▶ _Work instructions_: Each line starting at the one that contains "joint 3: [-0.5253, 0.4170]" and ending at the one that contains "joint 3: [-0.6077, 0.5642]" must be returned exactly, and the rest of the listing is left out.

▶ _Dataset extract_:
========

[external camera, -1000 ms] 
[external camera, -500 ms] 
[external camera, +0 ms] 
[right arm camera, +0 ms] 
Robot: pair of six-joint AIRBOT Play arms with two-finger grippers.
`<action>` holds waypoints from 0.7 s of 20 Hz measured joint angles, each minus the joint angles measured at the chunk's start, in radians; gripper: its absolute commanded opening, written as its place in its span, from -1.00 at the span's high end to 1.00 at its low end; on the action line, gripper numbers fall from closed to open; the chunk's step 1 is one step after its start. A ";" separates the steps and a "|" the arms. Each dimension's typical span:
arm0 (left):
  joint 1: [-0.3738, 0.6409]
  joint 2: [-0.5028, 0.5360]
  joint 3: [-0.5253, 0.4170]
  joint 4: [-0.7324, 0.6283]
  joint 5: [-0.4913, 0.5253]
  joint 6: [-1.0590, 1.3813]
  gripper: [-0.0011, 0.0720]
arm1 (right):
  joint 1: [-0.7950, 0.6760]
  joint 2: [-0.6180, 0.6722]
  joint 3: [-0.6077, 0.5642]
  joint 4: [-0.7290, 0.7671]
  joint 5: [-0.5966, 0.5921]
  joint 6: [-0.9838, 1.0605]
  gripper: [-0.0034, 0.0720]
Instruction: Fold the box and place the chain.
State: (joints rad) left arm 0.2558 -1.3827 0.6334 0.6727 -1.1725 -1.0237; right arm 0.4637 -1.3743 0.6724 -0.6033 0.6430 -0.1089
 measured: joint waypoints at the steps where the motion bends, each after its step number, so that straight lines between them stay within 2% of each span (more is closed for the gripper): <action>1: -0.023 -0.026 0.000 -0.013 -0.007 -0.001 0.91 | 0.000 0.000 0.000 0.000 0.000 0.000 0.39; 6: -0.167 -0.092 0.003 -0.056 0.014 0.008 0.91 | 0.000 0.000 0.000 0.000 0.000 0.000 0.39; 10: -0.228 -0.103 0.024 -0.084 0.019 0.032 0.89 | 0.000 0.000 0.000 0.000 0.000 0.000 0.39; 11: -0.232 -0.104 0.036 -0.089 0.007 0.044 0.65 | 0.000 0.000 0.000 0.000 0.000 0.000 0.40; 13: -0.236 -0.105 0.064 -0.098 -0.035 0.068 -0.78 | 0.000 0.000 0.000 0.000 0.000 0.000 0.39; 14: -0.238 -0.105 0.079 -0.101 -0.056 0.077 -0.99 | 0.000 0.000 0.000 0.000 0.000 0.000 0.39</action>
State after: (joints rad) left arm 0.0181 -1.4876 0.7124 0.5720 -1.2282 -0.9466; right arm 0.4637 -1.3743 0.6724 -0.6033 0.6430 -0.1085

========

▶ _Reply_:
  joint 3: [-0.5253, 0.4170]
  joint 4: [-0.7324, 0.6283]
  joint 5: [-0.4913, 0.5253]
  joint 6: [-1.0590, 1.3813]
  gripper: [-0.0011, 0.0720]
arm1 (right):
  joint 1: [-0.7950, 0.6760]
  joint 2: [-0.6180, 0.6722]
  joint 3: [-0.6077, 0.5642]

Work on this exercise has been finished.